DATA IN THIS EXERCISE: Begin

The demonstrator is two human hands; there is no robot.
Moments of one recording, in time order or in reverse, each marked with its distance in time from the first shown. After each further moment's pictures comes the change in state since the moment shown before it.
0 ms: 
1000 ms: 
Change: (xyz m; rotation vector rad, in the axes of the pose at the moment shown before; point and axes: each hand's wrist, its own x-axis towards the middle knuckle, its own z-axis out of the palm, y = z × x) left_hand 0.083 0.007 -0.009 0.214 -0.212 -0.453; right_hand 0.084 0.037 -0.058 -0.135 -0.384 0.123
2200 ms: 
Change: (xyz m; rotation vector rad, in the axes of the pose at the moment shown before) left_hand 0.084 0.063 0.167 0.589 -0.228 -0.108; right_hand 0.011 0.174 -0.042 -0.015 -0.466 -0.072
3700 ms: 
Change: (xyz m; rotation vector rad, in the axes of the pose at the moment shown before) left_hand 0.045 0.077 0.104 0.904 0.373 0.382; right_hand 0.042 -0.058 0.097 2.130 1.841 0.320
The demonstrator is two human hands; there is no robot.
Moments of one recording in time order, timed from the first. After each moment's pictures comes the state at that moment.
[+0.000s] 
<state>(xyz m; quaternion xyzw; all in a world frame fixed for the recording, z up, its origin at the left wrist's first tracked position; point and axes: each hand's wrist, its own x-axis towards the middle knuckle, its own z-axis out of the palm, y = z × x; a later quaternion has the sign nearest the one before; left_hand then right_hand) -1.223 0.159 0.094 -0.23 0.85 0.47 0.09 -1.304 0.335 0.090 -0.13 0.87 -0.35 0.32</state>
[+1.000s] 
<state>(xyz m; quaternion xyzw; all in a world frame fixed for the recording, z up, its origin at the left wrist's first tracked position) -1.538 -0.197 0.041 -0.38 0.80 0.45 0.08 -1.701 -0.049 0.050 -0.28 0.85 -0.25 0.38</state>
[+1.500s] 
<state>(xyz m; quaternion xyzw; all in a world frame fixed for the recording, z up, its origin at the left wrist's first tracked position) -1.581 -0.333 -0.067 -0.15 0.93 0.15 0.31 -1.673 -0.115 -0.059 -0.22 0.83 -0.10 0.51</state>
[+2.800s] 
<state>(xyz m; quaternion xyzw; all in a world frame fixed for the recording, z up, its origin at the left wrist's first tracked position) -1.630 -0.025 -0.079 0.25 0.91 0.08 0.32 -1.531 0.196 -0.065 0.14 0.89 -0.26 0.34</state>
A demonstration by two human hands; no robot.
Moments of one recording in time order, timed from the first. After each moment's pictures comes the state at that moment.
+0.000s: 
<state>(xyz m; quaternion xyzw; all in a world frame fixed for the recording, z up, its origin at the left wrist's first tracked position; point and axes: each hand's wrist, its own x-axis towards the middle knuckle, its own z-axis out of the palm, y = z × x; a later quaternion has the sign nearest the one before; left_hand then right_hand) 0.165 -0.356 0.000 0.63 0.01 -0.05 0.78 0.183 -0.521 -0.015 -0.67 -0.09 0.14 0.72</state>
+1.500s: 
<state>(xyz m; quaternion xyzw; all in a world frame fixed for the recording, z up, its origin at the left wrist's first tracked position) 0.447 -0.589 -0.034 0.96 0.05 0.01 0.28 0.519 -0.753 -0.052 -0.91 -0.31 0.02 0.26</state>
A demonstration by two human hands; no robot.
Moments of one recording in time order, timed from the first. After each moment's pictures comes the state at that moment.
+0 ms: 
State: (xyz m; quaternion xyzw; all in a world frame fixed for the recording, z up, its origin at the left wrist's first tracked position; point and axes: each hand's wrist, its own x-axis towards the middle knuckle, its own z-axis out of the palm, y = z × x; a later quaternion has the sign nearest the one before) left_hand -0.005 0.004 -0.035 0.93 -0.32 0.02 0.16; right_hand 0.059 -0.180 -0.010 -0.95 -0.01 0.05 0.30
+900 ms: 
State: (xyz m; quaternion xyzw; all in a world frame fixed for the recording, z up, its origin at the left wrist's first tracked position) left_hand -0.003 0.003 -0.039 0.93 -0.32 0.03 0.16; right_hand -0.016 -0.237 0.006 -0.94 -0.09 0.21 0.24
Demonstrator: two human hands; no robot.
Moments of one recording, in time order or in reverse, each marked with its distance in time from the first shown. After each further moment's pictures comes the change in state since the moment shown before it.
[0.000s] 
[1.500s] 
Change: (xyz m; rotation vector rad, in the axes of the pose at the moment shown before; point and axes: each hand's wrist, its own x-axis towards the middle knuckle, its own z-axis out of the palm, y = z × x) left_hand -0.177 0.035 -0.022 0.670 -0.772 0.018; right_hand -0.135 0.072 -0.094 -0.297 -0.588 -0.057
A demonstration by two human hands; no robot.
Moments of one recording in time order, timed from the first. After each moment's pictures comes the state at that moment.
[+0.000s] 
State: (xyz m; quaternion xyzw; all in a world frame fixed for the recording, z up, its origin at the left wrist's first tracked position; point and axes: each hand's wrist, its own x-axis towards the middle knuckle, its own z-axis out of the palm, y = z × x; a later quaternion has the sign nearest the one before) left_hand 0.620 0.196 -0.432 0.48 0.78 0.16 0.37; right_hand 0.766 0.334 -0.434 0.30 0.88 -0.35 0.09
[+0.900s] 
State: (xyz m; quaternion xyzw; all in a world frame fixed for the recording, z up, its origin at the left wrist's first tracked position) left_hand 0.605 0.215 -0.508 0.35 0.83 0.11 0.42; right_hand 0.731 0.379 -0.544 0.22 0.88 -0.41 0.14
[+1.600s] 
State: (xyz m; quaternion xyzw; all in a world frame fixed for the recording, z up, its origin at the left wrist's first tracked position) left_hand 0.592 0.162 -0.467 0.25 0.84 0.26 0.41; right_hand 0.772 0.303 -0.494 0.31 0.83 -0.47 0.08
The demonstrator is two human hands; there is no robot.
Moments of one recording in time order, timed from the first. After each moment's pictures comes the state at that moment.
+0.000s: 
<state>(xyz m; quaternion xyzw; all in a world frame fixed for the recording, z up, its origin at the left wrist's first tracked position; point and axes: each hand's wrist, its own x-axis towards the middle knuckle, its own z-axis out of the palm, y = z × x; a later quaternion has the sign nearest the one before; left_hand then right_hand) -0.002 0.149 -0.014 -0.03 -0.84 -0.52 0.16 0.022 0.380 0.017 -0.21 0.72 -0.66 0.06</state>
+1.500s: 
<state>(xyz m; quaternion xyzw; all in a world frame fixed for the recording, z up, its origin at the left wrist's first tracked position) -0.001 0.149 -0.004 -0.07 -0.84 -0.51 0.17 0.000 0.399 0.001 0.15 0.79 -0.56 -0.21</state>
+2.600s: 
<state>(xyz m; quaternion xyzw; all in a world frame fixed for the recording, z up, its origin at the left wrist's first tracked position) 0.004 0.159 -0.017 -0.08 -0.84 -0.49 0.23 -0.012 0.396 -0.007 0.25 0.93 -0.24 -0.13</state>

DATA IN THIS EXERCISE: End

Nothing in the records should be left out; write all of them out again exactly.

RESULT OF THIS TASK
The demonstrator is two human hands; there is no robot.
Moments of one recording, in time order or in reverse, each marked with its distance in time from the first shown. After each further moment's pictures comes the change in state since the moment shown before it.
0 ms: 
1000 ms: 
Change: (xyz m; rotation vector rad, in the axes of the pose at the moment shown before; point and axes: each hand's wrist, its own x-axis towards the middle knuckle, its own z-axis out of the palm, y = z × x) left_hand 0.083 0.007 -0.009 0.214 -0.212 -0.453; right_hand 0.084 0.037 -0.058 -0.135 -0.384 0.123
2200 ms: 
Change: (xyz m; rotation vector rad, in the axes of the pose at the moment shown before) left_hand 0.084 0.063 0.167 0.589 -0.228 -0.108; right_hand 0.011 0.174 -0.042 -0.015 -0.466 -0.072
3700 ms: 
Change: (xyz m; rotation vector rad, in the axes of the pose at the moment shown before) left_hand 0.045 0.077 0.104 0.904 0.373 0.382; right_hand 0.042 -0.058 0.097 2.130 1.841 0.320
The demonstrator is two human hands; there is no robot.
Moments of one recording in time order, timed from the first. After each moment's pictures comes the state at that moment.
[+0.000s] 
<state>(xyz m; quaternion xyzw; all in a world frame fixed for the recording, z up, its origin at the left wrist's first tracked position; point and axes: each hand's wrist, its own x-axis towards the middle knuckle, its own z-axis out of the palm, y = z × x; a later quaternion has the sign nearest the one before; left_hand then right_hand) -1.223 0.159 0.094 -0.23 0.85 0.47 0.09 -1.304 0.335 0.090 -0.13 0.87 -0.35 0.32</state>
[+1.000s] 
<state>(xyz m; quaternion xyzw; all in a world frame fixed for the recording, z up, its origin at the left wrist's first tracked position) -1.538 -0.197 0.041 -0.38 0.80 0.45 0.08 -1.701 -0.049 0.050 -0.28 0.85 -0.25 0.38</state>
[+1.500s] 
<state>(xyz m; quaternion xyzw; all in a world frame fixed for the recording, z up, its origin at the left wrist's first tracked position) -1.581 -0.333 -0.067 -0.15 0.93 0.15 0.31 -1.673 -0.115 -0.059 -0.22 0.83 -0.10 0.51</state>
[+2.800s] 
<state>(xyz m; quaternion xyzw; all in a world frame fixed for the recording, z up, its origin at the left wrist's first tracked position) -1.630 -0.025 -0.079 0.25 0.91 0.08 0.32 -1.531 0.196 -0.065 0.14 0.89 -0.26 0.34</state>
A demonstration by two human hands; no robot.
Moments of one recording in time order, timed from the first. After each moment's pictures comes the state at that moment.
+0.000s: 
<state>(xyz m; quaternion xyzw; all in a world frame fixed for the recording, z up, its origin at the left wrist's first tracked position; point and axes: each hand's wrist, its own x-axis towards the middle knuckle, its own z-axis out of the palm, y = z × x; a later quaternion has the sign nearest the one before; left_hand then right_hand) 0.165 -0.356 0.000 0.63 0.01 -0.05 0.78 0.183 -0.521 -0.015 -0.67 -0.09 0.14 0.72</state>
+1.500s: 
<state>(xyz m; quaternion xyzw; all in a world frame fixed for the recording, z up, its origin at the left wrist's first tracked position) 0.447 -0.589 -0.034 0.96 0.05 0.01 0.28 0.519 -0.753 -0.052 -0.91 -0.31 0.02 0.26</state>
A demonstration by two human hands; no robot.
Moments of one recording in time order, timed from the first. After each moment's pictures comes the state at that moment.
+0 ms: 
State: (xyz m; quaternion xyzw; all in a world frame fixed for the recording, z up, its origin at the left wrist's first tracked position; point and axes: each hand's wrist, its own x-axis towards the middle knuckle, its own z-axis out of the palm, y = z × x; a later quaternion has the sign nearest the one before) left_hand -0.005 0.004 -0.035 0.93 -0.32 0.02 0.16; right_hand 0.059 -0.180 -0.010 -0.95 -0.01 0.05 0.30
+900 ms: 
State: (xyz m; quaternion xyzw; all in a world frame fixed for the recording, z up, its origin at the left wrist's first tracked position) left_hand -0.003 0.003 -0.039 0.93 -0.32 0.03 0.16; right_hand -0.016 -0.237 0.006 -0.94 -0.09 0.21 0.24
Demonstrator: two human hands; no robot.
Moments of one recording, in time order or in reverse, each marked with its distance in time from the first shown. After each further moment's pictures comes the change in state since the moment shown before it.
[0.000s] 
[1.500s] 
Change: (xyz m; rotation vector rad, in the axes of the pose at the moment shown before; point and axes: each hand's wrist, its own x-axis towards the middle knuckle, its own z-axis out of the palm, y = z × x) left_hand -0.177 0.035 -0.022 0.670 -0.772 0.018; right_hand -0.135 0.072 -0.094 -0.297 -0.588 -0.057
A demonstration by two human hands; no robot.
Moments of one recording in time order, timed from the first. After each moment's pictures comes the state at that moment.
[+0.000s] 
State: (xyz m; quaternion xyzw; all in a world frame fixed for the recording, z up, its origin at the left wrist's first tracked position; point and axes: each hand's wrist, its own x-axis towards the middle knuckle, its own z-axis out of the palm, y = z × x; a later quaternion has the sign nearest the one before) left_hand 0.620 0.196 -0.432 0.48 0.78 0.16 0.37; right_hand 0.766 0.334 -0.434 0.30 0.88 -0.35 0.09
[+0.900s] 
State: (xyz m; quaternion xyzw; all in a world frame fixed for the recording, z up, its origin at the left wrist's first tracked position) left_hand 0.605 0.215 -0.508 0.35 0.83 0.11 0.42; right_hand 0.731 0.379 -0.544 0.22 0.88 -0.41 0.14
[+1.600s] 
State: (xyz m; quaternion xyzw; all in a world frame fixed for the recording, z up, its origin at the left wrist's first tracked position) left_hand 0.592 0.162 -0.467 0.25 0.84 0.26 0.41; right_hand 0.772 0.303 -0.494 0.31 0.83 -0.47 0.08
The demonstrator is two human hands; there is no robot.
Moments of one recording in time order, timed from the first. After each moment's pictures comes the state at that moment.
+0.000s: 
<state>(xyz m; quaternion xyzw; all in a world frame fixed for the recording, z up, its origin at the left wrist's first tracked position; point and axes: each hand's wrist, its own x-axis towards the middle knuckle, its own z-axis out of the palm, y = z × x; a later quaternion has the sign nearest the one before; left_hand then right_hand) -0.002 0.149 -0.014 -0.03 -0.84 -0.52 0.16 0.022 0.380 0.017 -0.21 0.72 -0.66 0.06</state>
+1.500s: 
<state>(xyz m; quaternion xyzw; all in a world frame fixed for the recording, z up, its origin at the left wrist's first tracked position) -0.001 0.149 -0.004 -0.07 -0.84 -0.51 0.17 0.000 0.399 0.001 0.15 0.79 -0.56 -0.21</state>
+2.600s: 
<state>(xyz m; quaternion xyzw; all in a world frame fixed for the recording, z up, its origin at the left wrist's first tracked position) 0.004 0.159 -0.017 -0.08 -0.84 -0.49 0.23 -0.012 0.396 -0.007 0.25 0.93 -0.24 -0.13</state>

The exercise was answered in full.